Alongside the buzz, however, is concern about how expensive such products are compared to more mundane but potentially more effective strategies. "The idea of investing public funding in individualised nutritional products that tweak beneficial or undesirable aspects of our genetic predisposition is absurd in a country with a high incidence of saturated fat-related disease - especially in a country that is failing to take action to reduce the production of fatty foods," says Tim Lang, professor of food policy at City University.

All of which is not to say that genetic medicine has nothing to offer. There are no doubt major breakthroughs in the pipeline that may provide acceptable treatments for inherited cancers and other diseases. An awareness of family health history may also prove a useful tool in health promotion, once the research to back it up has been carried out.

Meanwhile, a cautious approach to the benefits of genetic testing seems sensible - particularly when it comes to priorities for funding. Take the well-equipped local authority gym that recently opened down the road from me, which is much cheaper to use than a private health club. Such a facility should do more to cut the risk of heart disease and cancer for local grandmas and grandchildren alike than any amount of spending on nutrigenomics or genetic testing.

Five ways to screen your genes

Embryo testing (pre-implantation genetic diagnosis or PIGD)

For couples at high risk of passing on a serious genetic disease such as cystic fibrosis or haemophilia who are prepared to undertake embryo screening as part of an IVF cycle. It's not available on the NHS and each procedure requires individual approval by the Human Fertilisation and Embryo Authority. There have been less than 100 births using PIGD so far in UK.

Blood test in adults

For close relatives of people diagnosed with an inherited disorder where a single gene has been identified. These include:

* Huntington's disease: a genetic blood test for this progressive disease, which affects people from their thirties onwards, passed on via a single gene from one parent, has been available for more than a decade. With no treatment available, only around 18 per cent of children of diagnosed sufferers opt to have the test.

* Familial adenomatous polyposis coli (FAP): a blood test can pick up about 85 per cent of people at risk of this rare and severe form of bowel cancer - but it is normally used in families of people diagnosed with the disease.

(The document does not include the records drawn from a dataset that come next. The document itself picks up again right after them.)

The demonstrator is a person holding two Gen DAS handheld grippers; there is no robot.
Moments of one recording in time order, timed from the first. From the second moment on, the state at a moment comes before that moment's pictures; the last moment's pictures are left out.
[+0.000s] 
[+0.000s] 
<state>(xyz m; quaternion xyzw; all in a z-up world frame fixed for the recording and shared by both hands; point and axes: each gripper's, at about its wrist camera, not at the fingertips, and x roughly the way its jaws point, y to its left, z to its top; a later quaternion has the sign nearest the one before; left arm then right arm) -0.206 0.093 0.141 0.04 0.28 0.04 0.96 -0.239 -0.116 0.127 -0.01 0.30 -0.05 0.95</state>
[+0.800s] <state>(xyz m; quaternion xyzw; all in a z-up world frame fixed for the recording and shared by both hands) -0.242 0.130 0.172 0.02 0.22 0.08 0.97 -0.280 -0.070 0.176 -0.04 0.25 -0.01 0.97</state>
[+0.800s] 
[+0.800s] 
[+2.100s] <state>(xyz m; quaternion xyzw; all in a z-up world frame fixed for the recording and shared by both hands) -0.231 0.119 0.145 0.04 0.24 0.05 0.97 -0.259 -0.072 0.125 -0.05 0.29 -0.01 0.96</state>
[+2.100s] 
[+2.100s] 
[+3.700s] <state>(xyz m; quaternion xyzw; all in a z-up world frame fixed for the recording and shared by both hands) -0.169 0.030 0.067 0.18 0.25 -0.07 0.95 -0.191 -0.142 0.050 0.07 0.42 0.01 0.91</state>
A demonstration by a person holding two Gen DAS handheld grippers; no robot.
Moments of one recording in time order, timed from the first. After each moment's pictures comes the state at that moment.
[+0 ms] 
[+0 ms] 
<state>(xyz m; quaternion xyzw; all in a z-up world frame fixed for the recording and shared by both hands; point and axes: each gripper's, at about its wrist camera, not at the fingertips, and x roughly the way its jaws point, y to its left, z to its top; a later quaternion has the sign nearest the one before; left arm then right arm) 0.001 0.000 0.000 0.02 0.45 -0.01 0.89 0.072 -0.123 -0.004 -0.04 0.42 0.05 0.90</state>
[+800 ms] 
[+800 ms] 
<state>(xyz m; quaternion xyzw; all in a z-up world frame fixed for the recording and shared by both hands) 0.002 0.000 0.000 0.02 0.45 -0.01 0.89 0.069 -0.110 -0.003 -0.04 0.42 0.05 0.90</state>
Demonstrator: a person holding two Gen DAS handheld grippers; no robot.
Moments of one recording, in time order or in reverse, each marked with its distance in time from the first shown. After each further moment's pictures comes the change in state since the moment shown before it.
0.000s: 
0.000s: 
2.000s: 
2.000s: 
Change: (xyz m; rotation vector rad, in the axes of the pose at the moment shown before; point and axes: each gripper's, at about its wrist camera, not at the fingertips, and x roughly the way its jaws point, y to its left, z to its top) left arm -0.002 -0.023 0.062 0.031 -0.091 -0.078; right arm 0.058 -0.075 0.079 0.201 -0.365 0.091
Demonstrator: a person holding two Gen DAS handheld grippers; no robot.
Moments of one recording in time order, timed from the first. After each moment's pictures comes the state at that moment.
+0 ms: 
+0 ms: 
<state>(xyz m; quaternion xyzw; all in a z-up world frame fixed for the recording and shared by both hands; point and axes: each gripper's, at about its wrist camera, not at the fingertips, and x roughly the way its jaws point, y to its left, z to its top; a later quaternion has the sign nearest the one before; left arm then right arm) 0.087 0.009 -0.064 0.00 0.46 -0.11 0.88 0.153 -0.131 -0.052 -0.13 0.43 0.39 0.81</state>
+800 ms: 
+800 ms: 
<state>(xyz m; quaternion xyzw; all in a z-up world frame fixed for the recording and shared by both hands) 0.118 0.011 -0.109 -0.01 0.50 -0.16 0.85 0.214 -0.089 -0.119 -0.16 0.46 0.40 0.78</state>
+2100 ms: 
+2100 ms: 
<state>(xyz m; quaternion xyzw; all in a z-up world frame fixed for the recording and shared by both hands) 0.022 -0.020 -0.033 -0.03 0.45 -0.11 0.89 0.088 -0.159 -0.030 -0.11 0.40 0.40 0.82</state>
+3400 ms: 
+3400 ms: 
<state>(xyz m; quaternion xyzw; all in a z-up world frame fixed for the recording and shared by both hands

* Five per cent of cases of breast cancer are caused by a mutation of the BRCA1 or 2 gene, increasing the 12 per cent lifetime risk facing Western women to around 80 per cent. With at least 100 different mutations of this gene, it is difficult to test for without a blood sample from a close relative.

Cascade screening

For close relatives of people diagnosed with a treatable inherited disorder where there is no genetic test as such. The test covers disorders including:

Tay-Sachs disease

* Familial hypercholesterolaemia (inherited high cholesterol)

* Sudden cardiac death

* Fragile X syndrome (inherited mental impairment)

More frequent conventional screening for anyone whose family history suggests they have a high risk of developing diseases including:

Bowel, breast and ovarian cancer for people who have more than one relative who was diagnosed with the disease under the age of 50.

Heart disease in people who have one or more relative who was diagnosed in men under the age of 40 and women under 50.

Commercial genetic testing

Widely available in the US and on the internet, attempts to sell unregulated and unproven genetic tests linked with dietary advice, either on the high street or through alternative practitioners and GPs, have been banned in the UK.